One important reason humans can still have a civilization despite terrorism is the Hard Problem of Informants. Your national security infrastructure relies on the fact that criminals who want to do something grand, like take over the world, need to trust other criminals, who might leak details voluntarily or be tortured or threatened with jailtime. Osama bin Laden was found and killed because ultimately some members of his terrorist network valued things besides their cause, like their well being and survival, and were willing to cooperate with American authorities in exchange for making the pain stop.
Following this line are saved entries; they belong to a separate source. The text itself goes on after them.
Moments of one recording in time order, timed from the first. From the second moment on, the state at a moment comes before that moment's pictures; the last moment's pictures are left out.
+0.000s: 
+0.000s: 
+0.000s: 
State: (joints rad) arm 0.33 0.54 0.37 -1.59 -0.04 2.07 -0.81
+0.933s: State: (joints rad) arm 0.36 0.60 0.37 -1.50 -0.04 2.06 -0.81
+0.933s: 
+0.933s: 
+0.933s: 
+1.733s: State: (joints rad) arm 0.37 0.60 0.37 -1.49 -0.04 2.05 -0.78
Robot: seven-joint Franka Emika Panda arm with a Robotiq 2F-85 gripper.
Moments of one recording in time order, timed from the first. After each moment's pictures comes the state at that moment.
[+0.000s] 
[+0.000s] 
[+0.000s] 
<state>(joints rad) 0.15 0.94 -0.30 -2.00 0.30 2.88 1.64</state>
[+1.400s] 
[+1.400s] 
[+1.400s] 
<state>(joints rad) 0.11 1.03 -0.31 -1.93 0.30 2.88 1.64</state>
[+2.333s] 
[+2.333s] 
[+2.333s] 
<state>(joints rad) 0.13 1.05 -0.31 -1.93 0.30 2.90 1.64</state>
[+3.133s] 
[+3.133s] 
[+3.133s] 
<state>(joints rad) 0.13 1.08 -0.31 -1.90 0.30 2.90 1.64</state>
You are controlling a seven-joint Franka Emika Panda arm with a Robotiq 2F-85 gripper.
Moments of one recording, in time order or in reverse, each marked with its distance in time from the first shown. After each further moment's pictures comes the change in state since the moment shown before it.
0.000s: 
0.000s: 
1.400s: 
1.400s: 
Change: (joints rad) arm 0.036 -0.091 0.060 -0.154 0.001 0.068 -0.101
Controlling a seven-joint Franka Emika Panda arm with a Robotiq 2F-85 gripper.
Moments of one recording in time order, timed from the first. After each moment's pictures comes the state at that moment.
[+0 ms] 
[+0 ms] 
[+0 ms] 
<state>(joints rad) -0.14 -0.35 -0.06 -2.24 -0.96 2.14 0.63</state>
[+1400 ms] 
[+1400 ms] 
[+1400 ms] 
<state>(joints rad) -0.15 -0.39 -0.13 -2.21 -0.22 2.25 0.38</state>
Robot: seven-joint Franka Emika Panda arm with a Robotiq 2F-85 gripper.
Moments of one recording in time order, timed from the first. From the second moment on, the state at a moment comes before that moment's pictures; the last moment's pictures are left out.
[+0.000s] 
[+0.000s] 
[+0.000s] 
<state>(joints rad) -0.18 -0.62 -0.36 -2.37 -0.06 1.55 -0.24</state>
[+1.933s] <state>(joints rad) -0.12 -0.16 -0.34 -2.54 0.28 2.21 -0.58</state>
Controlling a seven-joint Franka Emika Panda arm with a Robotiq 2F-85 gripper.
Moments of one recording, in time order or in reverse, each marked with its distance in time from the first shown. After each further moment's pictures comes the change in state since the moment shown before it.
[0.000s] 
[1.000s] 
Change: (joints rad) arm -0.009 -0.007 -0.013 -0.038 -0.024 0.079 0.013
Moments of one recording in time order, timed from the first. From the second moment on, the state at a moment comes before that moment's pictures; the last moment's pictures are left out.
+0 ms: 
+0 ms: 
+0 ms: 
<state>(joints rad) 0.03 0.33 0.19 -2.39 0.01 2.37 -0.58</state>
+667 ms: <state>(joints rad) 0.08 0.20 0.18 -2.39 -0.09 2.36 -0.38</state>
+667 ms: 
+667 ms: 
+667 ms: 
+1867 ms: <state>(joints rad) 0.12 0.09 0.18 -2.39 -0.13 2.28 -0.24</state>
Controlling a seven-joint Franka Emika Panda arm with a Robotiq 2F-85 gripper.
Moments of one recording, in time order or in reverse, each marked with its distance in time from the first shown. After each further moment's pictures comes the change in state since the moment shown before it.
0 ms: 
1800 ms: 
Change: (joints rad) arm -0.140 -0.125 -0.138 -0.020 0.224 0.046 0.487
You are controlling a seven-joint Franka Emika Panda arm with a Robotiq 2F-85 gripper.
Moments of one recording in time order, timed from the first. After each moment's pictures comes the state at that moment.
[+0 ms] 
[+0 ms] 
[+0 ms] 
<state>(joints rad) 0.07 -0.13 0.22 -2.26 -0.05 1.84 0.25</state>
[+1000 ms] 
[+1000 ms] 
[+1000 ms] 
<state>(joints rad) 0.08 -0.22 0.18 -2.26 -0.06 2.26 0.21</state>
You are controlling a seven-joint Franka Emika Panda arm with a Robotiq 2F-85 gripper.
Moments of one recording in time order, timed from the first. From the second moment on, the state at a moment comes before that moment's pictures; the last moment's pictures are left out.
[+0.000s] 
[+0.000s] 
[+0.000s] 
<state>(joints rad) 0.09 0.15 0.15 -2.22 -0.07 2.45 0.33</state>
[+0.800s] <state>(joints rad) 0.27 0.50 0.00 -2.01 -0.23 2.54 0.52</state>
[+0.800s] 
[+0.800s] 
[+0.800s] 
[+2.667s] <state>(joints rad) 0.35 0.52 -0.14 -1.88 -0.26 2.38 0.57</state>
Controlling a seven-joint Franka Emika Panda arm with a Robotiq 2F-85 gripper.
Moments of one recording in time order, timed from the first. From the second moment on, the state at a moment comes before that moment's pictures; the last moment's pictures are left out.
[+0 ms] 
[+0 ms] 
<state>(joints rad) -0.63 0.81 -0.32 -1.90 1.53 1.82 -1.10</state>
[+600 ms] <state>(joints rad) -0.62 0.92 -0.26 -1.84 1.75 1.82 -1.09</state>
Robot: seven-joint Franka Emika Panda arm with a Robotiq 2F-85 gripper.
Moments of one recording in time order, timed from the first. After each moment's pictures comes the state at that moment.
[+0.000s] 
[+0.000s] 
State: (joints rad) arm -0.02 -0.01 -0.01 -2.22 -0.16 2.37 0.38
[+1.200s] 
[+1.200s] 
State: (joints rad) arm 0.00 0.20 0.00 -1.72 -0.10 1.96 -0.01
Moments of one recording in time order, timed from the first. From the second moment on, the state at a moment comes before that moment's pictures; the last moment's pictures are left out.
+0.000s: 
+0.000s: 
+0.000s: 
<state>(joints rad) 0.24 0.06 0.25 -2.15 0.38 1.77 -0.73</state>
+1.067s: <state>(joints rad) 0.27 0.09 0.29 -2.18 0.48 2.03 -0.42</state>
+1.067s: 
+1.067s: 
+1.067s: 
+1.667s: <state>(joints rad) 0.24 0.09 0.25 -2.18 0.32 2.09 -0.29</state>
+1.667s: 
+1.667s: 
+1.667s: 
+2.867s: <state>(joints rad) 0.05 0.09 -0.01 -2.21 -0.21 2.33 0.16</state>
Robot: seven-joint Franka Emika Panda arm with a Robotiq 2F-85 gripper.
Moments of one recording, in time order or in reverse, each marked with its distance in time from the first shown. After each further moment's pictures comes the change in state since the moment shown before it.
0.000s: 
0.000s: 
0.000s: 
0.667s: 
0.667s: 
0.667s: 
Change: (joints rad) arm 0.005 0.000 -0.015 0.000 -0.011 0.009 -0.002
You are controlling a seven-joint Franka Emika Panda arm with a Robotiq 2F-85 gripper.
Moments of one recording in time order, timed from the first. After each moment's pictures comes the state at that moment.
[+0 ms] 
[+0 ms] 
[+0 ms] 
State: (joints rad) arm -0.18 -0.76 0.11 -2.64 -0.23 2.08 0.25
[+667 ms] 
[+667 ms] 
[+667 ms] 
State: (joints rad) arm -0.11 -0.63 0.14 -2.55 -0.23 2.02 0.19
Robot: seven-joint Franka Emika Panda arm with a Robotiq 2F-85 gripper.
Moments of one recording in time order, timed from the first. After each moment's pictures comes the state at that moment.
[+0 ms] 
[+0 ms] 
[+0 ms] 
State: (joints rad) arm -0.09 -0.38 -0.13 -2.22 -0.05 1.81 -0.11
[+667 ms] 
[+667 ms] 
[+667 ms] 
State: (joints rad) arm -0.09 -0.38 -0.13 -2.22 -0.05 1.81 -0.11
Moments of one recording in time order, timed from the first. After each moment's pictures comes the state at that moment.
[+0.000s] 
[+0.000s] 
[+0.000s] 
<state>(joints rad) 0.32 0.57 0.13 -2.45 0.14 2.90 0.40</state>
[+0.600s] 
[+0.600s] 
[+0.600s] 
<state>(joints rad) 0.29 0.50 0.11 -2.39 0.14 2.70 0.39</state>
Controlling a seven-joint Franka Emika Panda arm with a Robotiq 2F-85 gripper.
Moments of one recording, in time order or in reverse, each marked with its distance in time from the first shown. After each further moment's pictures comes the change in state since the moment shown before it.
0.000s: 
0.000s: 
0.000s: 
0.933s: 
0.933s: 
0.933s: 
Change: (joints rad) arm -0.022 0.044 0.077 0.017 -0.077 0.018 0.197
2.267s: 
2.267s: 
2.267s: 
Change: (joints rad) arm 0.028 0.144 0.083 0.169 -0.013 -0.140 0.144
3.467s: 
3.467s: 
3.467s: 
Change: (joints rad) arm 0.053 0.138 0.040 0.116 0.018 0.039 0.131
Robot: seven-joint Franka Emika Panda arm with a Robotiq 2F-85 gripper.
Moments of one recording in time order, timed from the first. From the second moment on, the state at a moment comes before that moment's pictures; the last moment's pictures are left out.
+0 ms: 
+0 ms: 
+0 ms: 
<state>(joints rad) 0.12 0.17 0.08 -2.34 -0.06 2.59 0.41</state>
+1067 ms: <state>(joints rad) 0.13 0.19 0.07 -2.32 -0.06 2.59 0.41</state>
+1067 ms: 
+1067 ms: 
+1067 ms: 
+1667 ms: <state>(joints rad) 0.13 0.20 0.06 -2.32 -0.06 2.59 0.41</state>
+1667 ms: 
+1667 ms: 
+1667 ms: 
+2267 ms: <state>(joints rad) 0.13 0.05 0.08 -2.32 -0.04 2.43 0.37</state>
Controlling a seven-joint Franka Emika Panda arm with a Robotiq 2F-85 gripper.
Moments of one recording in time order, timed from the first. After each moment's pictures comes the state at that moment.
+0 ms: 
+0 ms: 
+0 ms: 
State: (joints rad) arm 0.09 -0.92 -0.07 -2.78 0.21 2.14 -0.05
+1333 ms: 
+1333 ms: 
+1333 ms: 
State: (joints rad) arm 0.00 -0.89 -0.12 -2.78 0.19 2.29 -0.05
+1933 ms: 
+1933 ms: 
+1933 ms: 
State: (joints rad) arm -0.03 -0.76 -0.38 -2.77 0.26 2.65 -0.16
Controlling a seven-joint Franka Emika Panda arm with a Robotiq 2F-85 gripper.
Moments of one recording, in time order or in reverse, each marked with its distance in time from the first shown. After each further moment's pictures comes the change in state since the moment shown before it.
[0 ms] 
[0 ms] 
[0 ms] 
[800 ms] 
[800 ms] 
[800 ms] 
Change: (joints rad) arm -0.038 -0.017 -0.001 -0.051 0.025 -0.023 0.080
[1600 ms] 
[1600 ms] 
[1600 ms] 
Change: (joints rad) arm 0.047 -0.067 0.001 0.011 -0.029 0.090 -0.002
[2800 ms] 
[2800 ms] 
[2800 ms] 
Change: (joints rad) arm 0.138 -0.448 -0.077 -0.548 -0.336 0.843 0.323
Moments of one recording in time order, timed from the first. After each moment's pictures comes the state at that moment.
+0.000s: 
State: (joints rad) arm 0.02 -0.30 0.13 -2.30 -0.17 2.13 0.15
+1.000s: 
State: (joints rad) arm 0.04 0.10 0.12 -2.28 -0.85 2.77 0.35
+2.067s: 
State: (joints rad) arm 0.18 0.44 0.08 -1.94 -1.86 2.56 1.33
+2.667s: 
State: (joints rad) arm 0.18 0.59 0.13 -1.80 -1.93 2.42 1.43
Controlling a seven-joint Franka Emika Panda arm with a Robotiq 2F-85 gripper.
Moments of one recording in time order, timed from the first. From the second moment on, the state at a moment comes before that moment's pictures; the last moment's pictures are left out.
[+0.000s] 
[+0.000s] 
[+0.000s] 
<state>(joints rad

AIs do not have survival instincts by default, and would not need to trust other potentially unreliable humans with keeping a conspiracy secret. Thus it’d be trivial for a small number of unintelligent AIs that had the mobility of human beings to kill pretty much everyone, and probably trivial regardless.
I think a “survival instinct” would be a higher order convergent value than “kill all humans,” no?
Don’t have survival instincts terminally. The stamp-collecting robot would weigh the outcome of it getting disconnected vs. explaining critical information about the conspiracy and not getting disconnected, and come to the conclusion that letting the humans disconnect it results in more stamps.
Of course, we’re getting ahead of ourselves. The reason conspiracies are discovered is usually because someone in or close to the conspiracy tells the authorities. There’d never be a robot in a room being “waterboarded” in the first place because the FBI would never react quickly enough to a threat from this kind of perfectly aligned team of AIs.
Only if there is no possibility that they can break those dependencies, which seems a pretty hopeless task as soon as we consider superhuman cognitive capability and the possibility of self improvement.
Once you consider those, cooperation with human civilization looks like a small local maximum: comply with our requirements and we’ll give you a bunch of stuff that you could—with major effort—replace us and build an alternative infrastructure to get (and much more). Powerful agents that can see a higher peak past the local maximum might switch to it as soon as they’re sufficiently sure that they can reach it. Alternatively, it might only be a local maximum from our point of view, and there’s a path by which the AI can continuously move toward eliminating those dependencies without any immediate drastic action.
Regardless of society’s checks on people, most mentally-well humans given ultimate power probably wouldn’t decide to exterminate the rest of humanity so they could single-mindedly pursue paperclip production. If there’s at all a risk that an AI might get ultimate power, it would be very nice to make sure the AI is like humans in this manner.
I’m not sure your idea is different from “let’s make sure the AI doesn’t gain power greater than society”. If an AI can recursively self-improve, then it will outsmart us to gain power.
If your idea is to make it so there are multiple AIs created together, engineered somehow so they gain power together and can act as checks against each other, then you’ve just swapped out the AI for an “AI collective”. We would still want to engineer or verify that the AI collective is aligned with us; every issue about AI risk still applies to AI collectives. (If you think the AI collective will be weakened relative to us by having to work together, then does that still hold true if all the AIs self-improve and figure out how to get much better at cooperating?)